In 1984, The New York Times wrote that "the effect of Cranbrook and its graduates and faculty on the physical environment of this country has been profound ... Cranbrook, surely more than any other institution, has a right to think of itself as synonymous with contemporary American design."

From 1971 to 1995, the Design department was co-chaired by Michael McCoy and Katherine McCoy (who were married).

== Educational structure ==
The Cranbrook Academy of Art is a graduate-only school oriented around a professional, studio practice. The school continues to be known for its apprenticeship method of teaching, in which a small group of students—usually 10 to 16 per class, or 150 students in total for the 10 departments—study under a single artist-in-residence for the duration of their curriculum. There are no traditional courses; all learning is self-directed under the guidance and supervision of the respective artist-in-residence. Cranbrook is the only surviving experiment in radical art education, having outlasted the Bauhaus and Black Mountain College.

The school currently confers two degrees: Master of Fine Arts and Master of Architecture. The Master of Architecture degree is a post-professional degree and is not accredited by the National Architectural Accrediting Board.
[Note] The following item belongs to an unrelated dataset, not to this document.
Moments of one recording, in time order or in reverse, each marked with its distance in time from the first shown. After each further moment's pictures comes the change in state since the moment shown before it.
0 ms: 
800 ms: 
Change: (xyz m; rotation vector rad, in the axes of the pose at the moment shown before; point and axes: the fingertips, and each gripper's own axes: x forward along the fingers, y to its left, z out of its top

Cranbrook Art Academy currently has 11 departments — 2D Design, 3D Design, 4D Design, Architecture, Ceramics, Fiber, Metalsmithing, Painting, Photography, Print Media and Sculpture. The latest department (4D Design) began taking students in the fall of 2019, under the leadership of Carla Diana, a Cranbrook Art Academy alumna. In 2022, Paul Sacaridiz was appointed the Director of the Cranbrook Academy of Art.

== Architecture ==
The entire campus of the Cranbrook Educational Community was designed by Eliel Saarinen in the style of the Arts and Crafts movement. Every wooden door on campus is unique, an example of Gesamtkunstwerk (total design). Director of the Cranbrook Art Museum, Andrew Blauvelt, described the school as the "most designed environment you will ever encounter in the United States".

== Alumni ==

Notable artists, architects, and designers who have studied at Cranbrook Academy of Art include Adela Akers, Olga de Amaral, McArthur Binion, Peter Bohlin, Nick Cave, Niels Diffrient, Charles and Ray Eames, Edward Fella, Gere Kavanaugh, Florence Knoll, Marjorie Kreilick, Jack Lenor Larsen, Donald Lipski, Fumihiko Maki, Myra Mimlitsch-Gray, Annabeth Rosen, Ruth Adler Schnee, Nancy Skolos, Toshiko Takaezu, Lucille Tenazas, Harry Bertoia and Anne Wilson.